My mic stand is a Peavey from back in the day when I was a singer for a number of bands. The Peavey can take an amazing amount of abuse from being transported from show to show as well as abuse from brutal venue staff. It has a heavy base which means it can double as a poor man's steadycam.

You'll find that most designs for DIY steadycams are a camera monopod with a weighted bottom. If your mic stand has a weighted base It will also double as a poor man's steadycam. Those rinky-dink stands with the tripod base may not work as well.

For a makeshift crane shot, completely tighten the mic stand screw cap, raise the mic stand to its maximum height, tighten the height adjustment, and remove the base. Then raise the mic stand high above your head.

Do not try this at home or anywhere at any time--you could break your neck, get dain bramaged, a sucking chest wound from being impaled, mangled, maimed, or killed: this video demonstrates a handheld crane shot.

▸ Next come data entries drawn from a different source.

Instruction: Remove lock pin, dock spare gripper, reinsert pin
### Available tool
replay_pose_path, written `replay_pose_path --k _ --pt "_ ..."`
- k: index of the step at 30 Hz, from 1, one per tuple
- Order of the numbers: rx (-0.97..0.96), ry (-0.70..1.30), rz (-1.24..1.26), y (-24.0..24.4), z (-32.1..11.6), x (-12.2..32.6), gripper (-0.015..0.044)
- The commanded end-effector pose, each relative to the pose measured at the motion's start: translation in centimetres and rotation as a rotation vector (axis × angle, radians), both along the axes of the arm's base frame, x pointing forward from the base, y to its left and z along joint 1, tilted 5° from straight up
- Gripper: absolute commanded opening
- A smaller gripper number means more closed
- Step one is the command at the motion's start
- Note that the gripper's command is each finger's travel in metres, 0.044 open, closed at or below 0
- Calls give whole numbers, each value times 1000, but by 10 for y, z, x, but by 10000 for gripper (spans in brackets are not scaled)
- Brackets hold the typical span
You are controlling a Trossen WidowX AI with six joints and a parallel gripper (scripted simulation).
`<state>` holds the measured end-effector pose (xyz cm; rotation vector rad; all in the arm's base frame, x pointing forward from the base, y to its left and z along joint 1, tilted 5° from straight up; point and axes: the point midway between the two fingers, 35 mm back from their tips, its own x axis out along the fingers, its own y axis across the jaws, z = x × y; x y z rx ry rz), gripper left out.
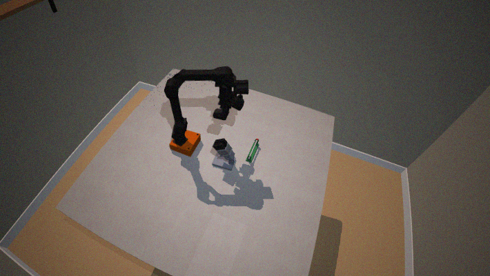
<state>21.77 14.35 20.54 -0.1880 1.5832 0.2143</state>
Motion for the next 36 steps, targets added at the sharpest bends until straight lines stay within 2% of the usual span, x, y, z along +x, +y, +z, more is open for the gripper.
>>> replay_pose_path --k 1,5,15,23,26,36 --pt "-4 2 -20 17 0 -4 180" --pt "-11 1 33 20 -1 3 180" --pt "-115 50 835 46 -50 109 180" --pt "-146 113 1200 50 -88 152 180" --pt "-168 149 1429 50 -97 157 180" --pt "-173 158 1482 50 -99 158 180"
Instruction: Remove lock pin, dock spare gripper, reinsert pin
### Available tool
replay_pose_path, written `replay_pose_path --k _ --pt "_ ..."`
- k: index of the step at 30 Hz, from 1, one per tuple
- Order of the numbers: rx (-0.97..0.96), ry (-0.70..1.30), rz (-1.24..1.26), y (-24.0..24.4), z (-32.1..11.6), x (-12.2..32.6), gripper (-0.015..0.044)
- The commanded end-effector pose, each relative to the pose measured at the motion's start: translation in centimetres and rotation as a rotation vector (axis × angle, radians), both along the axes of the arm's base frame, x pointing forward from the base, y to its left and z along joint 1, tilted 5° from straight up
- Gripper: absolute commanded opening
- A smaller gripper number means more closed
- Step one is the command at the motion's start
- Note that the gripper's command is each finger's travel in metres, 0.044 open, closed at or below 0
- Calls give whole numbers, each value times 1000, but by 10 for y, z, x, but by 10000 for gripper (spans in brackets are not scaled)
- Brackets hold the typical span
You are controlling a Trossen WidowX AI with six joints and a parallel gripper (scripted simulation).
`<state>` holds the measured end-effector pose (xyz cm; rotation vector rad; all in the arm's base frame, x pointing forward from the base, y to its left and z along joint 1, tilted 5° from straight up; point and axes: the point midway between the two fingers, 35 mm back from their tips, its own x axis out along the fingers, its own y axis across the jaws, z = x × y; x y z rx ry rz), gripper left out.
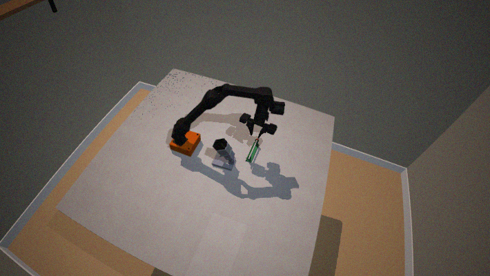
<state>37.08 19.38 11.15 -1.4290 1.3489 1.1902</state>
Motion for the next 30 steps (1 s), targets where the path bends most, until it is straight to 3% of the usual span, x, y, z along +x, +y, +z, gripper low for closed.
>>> replay_pose_path --k 1,8,23,30 --pt "-12 12 74 0 -5 5 180" --pt "-12 12 74 0 -10 6 180" --pt "-10 10 75 1 -78 1 180" --pt "-10 10 75 1 -85 1 180"
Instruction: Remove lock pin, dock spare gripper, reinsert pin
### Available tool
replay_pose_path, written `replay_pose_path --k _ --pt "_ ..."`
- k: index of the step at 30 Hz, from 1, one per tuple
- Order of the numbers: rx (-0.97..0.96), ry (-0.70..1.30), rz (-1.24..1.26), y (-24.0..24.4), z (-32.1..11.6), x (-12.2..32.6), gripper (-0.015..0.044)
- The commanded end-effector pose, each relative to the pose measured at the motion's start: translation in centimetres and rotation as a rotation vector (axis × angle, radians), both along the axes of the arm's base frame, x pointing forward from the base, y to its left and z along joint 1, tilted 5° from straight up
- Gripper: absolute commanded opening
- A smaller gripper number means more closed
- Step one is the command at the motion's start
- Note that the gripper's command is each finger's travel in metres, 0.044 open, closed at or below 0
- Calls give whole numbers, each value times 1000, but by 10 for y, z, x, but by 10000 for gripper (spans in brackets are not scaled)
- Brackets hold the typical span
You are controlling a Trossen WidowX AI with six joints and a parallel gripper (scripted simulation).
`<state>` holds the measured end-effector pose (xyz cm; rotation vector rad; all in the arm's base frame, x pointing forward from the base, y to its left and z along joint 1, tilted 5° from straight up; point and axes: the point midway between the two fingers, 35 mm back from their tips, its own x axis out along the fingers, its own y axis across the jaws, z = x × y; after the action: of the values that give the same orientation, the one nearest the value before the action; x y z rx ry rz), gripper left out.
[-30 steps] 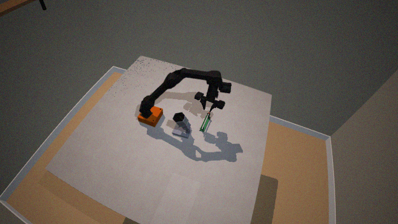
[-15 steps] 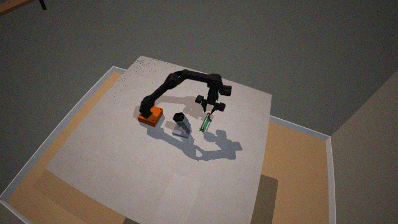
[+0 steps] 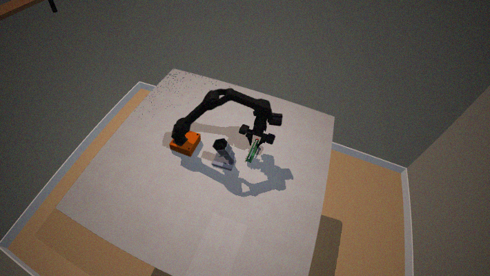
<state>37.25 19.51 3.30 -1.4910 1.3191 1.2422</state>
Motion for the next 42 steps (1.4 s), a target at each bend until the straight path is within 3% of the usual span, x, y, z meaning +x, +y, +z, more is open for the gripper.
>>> replay_pose_path --k 1,36,42 --pt "-3 0 1 0 -8 0 180" --pt "-3 0 1 -1 -57 -4 180" --pt "-3 0 1 -1 -57 -4 23"
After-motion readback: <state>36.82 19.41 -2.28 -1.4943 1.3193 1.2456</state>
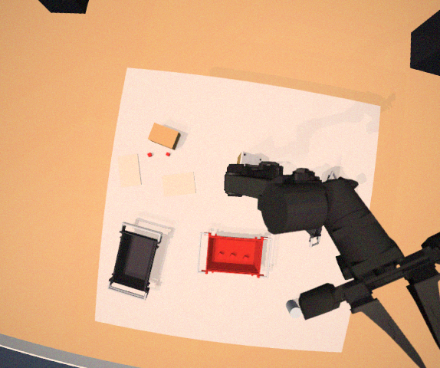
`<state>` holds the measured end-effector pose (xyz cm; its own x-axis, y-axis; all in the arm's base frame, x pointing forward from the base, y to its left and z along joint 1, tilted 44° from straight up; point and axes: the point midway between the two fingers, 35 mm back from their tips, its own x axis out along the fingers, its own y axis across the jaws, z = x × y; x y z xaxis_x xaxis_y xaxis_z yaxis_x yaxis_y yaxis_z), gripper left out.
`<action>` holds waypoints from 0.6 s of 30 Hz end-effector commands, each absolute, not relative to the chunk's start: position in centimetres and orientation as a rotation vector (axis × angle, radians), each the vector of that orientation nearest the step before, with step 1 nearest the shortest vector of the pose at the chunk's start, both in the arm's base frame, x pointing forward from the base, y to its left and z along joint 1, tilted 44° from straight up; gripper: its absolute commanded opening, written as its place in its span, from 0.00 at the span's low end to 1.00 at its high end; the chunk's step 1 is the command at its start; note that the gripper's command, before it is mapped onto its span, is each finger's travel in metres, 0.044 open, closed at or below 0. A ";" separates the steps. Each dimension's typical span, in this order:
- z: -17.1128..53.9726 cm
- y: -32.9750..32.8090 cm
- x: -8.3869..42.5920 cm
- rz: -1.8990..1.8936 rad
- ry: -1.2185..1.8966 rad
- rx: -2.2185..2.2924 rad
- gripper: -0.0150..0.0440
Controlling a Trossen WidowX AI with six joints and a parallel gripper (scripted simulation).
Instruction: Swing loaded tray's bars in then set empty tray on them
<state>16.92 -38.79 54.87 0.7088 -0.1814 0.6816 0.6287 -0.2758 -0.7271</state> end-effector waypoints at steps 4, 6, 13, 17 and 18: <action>61.7 -30.7 10.6 -1.088 -0.375 -2.070 0.40; 63.4 -28.0 8.9 -1.182 -0.370 -2.187 0.40; 67.7 -17.0 4.6 -1.517 -0.349 -2.592 0.40; 68.8 -10.1 3.7 -1.711 -0.343 -2.815 0.40; 68.9 -8.3 3.7 -1.760 -0.344 -2.869 0.40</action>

Keep in mind that this hack was tested with a lightweight Jazz still/video camera for still photography, steadycam, and camera boom. Obviously, USE AT YOUR OWN RISK. If your camera has optical zoom it may be too heavy for steadycam and camera boom use.

I've used my mic stand monopod to shoot the still photography for my most recent articles with my optical zoom consumer camera but have been reluctant to test steadycam and camera boom use with it. I would not recommend it for heavier prosumer or professional cameras.